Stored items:
□ □ □ □ □

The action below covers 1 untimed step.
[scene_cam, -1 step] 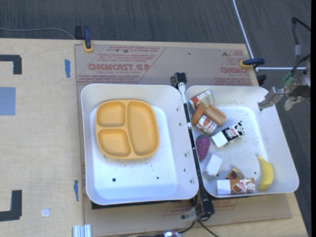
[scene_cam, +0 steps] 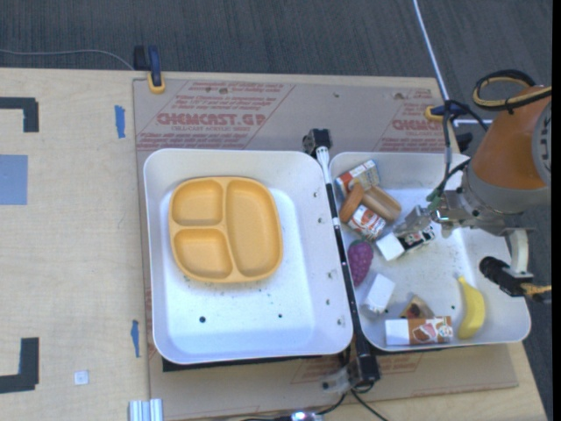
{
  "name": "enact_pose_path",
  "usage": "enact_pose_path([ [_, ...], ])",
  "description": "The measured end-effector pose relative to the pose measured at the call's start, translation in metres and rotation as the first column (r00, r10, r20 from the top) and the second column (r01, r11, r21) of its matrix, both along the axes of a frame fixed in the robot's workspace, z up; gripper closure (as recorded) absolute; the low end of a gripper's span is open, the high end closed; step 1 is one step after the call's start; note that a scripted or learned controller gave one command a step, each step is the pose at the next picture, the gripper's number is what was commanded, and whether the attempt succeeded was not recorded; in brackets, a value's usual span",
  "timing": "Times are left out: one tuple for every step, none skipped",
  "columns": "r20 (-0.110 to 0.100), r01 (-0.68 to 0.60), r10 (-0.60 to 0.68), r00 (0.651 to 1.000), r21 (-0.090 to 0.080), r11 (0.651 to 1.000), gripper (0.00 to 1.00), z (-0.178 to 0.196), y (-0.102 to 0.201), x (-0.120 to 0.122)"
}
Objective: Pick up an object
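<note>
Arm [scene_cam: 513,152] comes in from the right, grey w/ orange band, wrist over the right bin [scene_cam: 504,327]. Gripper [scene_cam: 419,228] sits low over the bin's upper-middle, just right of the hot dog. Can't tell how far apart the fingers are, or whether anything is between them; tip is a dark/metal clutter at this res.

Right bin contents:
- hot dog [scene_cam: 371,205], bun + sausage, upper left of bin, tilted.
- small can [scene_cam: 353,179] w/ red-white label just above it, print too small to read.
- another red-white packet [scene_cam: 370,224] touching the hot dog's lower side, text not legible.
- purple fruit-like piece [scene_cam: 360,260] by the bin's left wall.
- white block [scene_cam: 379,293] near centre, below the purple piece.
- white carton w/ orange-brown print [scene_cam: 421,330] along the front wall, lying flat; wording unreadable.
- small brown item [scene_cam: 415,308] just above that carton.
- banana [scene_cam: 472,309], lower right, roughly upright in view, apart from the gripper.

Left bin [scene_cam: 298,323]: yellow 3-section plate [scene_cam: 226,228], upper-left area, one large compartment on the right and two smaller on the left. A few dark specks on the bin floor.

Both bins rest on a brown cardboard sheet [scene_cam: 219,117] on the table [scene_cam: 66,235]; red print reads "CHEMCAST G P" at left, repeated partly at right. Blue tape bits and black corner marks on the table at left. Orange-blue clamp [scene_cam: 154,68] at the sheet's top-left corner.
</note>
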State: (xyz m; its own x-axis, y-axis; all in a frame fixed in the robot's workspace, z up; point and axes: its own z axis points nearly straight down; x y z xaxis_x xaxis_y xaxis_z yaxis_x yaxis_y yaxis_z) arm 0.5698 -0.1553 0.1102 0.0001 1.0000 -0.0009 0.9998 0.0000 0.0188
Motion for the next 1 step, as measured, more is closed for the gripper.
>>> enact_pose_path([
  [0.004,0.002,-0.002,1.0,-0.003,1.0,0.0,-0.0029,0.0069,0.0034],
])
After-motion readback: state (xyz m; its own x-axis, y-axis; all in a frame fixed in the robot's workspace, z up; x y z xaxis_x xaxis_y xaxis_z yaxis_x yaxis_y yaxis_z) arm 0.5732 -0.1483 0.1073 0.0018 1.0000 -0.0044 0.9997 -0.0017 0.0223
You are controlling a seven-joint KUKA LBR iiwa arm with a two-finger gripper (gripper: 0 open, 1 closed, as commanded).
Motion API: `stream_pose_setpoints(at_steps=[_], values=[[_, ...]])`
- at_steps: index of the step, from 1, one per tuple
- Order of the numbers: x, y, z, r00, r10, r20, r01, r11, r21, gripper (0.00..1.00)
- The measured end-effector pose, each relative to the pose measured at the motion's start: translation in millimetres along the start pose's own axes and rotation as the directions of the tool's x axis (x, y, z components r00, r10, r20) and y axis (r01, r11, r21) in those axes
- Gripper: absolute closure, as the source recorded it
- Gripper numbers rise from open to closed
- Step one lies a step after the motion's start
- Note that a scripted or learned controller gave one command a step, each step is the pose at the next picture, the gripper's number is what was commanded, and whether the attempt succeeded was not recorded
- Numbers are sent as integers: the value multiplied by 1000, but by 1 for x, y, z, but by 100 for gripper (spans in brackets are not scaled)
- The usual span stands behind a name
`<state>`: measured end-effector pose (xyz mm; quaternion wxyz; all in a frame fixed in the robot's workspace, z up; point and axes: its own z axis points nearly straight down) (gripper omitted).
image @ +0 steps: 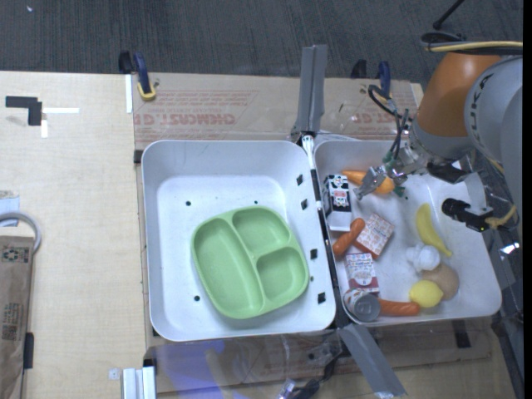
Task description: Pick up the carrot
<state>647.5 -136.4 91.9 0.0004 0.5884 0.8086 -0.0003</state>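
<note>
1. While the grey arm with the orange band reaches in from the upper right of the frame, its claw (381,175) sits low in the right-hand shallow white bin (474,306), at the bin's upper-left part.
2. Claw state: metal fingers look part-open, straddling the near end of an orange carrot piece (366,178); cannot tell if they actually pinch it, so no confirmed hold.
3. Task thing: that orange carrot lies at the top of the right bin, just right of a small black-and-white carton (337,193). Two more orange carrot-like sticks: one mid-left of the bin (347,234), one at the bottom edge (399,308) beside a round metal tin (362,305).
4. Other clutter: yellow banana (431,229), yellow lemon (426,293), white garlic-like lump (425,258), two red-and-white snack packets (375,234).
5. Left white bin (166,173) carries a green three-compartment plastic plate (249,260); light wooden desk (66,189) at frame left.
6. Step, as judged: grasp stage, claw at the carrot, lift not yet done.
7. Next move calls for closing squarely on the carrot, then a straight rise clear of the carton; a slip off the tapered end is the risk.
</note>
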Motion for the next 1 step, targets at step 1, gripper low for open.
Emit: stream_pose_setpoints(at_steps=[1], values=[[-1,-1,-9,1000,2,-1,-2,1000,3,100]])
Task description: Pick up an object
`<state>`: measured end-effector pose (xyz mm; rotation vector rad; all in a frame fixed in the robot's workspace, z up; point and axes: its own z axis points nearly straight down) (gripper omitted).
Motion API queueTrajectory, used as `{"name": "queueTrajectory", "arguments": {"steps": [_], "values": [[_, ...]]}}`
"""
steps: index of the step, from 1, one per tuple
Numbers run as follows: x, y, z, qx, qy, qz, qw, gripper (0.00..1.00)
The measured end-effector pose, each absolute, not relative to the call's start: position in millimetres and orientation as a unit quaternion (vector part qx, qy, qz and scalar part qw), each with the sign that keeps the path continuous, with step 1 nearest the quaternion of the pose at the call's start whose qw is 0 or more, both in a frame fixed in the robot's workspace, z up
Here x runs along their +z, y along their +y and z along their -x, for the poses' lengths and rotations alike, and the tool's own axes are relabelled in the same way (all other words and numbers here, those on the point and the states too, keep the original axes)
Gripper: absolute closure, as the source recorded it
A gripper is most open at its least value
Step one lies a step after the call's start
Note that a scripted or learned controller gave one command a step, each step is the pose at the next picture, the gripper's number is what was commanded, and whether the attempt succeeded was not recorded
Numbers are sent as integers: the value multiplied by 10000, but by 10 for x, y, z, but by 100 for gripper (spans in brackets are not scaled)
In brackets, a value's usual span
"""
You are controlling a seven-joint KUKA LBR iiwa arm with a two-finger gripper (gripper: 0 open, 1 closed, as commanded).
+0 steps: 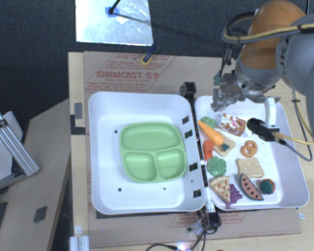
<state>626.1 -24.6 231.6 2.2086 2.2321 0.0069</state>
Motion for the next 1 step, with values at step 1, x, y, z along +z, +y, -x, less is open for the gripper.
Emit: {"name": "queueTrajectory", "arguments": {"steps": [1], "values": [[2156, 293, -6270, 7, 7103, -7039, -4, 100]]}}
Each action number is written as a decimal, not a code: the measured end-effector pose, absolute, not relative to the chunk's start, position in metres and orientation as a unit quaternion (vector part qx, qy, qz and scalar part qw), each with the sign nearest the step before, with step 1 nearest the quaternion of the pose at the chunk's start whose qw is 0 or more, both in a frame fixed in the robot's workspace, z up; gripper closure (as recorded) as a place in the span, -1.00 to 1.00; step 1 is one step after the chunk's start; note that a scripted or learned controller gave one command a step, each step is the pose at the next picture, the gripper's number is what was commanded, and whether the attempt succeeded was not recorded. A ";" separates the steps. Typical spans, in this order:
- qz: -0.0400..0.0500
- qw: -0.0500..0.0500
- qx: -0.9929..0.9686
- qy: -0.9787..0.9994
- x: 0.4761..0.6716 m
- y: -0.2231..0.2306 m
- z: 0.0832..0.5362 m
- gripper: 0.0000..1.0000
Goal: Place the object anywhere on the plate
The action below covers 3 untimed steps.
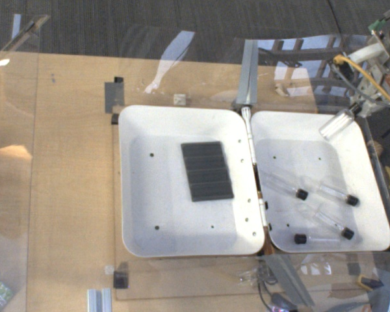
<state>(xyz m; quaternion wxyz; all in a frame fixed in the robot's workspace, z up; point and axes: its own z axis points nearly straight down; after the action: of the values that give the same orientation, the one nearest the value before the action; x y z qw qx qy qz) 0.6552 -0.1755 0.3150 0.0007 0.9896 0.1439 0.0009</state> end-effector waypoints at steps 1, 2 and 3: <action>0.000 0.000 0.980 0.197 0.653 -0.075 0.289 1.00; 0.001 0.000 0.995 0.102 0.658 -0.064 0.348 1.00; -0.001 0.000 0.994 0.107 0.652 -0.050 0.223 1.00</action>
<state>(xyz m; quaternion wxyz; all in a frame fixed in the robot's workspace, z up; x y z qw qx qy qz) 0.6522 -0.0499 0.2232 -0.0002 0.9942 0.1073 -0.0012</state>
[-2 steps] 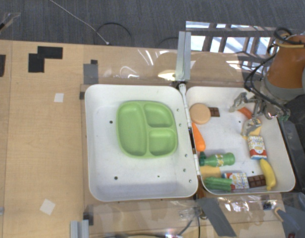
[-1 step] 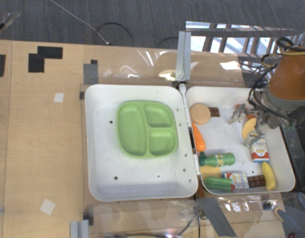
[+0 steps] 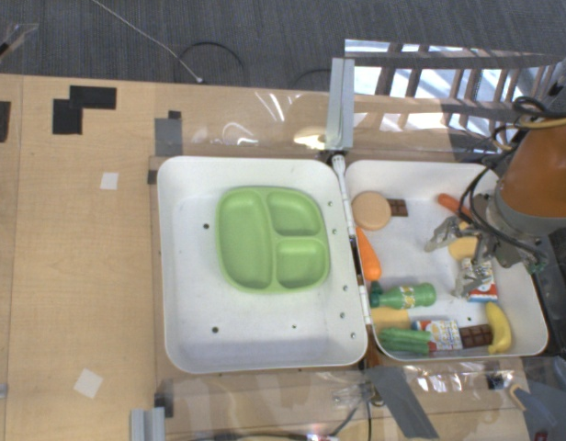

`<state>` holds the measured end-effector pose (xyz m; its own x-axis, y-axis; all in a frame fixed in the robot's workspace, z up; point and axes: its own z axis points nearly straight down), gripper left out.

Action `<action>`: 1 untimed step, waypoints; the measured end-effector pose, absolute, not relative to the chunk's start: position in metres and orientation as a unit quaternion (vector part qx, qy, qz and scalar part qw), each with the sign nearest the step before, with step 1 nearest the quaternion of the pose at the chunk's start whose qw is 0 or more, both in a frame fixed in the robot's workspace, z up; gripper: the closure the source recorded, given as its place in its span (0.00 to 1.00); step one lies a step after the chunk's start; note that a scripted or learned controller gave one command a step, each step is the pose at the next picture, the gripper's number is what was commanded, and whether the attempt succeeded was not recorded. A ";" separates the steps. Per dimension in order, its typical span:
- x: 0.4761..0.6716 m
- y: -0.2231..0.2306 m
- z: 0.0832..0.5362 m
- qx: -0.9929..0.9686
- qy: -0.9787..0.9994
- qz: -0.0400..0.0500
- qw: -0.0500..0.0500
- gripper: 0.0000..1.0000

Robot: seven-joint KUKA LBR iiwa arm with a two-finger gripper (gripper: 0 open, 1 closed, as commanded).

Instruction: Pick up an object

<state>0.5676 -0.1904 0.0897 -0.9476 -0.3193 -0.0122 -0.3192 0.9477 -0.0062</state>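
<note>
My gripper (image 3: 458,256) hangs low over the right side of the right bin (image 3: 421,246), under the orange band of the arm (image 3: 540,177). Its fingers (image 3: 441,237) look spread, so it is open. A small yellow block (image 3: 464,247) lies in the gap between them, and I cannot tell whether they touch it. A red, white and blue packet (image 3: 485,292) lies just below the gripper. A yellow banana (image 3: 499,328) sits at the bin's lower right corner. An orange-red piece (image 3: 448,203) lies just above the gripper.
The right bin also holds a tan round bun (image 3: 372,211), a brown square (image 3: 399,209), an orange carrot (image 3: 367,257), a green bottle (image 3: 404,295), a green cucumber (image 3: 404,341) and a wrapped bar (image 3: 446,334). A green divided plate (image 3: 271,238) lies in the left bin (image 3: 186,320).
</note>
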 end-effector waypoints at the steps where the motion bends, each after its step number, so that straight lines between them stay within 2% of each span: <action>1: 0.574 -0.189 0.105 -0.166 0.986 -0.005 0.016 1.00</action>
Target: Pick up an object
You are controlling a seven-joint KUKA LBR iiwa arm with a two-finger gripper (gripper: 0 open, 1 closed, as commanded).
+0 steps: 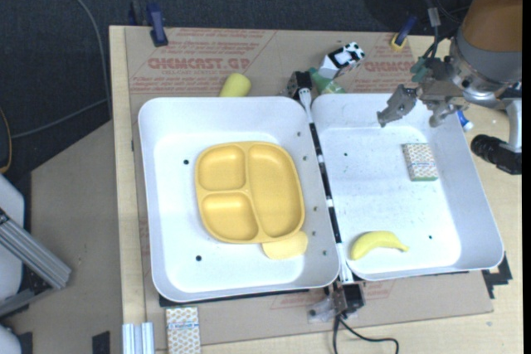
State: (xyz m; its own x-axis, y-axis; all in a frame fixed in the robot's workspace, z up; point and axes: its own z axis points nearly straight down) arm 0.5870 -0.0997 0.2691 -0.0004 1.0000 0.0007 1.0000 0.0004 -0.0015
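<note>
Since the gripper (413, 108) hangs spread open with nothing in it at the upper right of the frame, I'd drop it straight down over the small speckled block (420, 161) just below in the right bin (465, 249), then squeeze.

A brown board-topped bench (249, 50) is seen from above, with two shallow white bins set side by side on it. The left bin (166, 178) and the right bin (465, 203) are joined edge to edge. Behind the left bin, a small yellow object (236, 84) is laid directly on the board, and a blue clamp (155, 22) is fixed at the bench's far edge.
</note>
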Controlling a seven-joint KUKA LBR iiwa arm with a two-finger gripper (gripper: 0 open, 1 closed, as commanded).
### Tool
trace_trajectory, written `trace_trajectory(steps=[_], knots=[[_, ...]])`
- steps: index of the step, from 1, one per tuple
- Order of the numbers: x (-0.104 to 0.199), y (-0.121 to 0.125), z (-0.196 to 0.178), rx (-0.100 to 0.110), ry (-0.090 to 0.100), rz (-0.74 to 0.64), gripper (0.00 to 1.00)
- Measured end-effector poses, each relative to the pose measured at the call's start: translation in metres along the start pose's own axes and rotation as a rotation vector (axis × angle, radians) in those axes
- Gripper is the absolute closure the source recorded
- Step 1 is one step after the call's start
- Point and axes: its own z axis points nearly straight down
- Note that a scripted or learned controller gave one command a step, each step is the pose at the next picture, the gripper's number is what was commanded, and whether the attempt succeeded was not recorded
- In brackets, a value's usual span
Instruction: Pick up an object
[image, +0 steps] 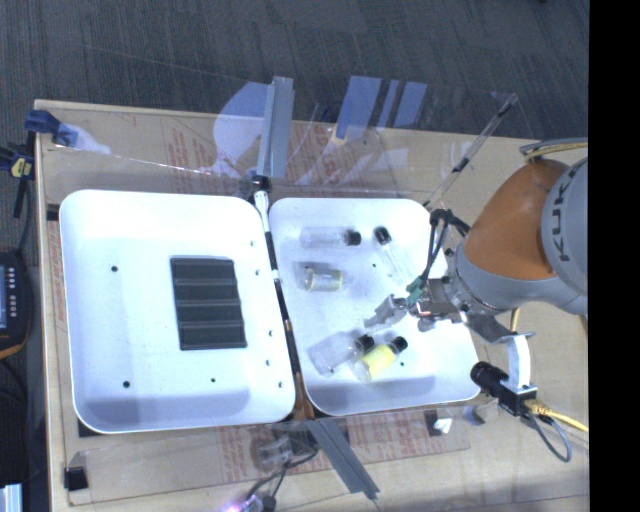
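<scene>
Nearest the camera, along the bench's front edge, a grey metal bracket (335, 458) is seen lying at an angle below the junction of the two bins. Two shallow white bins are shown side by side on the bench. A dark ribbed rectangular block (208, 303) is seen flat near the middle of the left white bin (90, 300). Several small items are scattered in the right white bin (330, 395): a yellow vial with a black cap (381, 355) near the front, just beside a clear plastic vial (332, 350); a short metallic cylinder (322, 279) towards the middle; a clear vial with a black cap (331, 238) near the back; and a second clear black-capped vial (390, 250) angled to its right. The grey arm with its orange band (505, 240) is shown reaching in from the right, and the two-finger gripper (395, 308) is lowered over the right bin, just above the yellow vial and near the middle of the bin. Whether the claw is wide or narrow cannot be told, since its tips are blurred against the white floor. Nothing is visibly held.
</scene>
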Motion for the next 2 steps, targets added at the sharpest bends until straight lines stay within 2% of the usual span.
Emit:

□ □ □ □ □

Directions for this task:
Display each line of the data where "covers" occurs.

Task solution:
The action below covers 1 untimed step.
The action below covers 3 untimed steps.

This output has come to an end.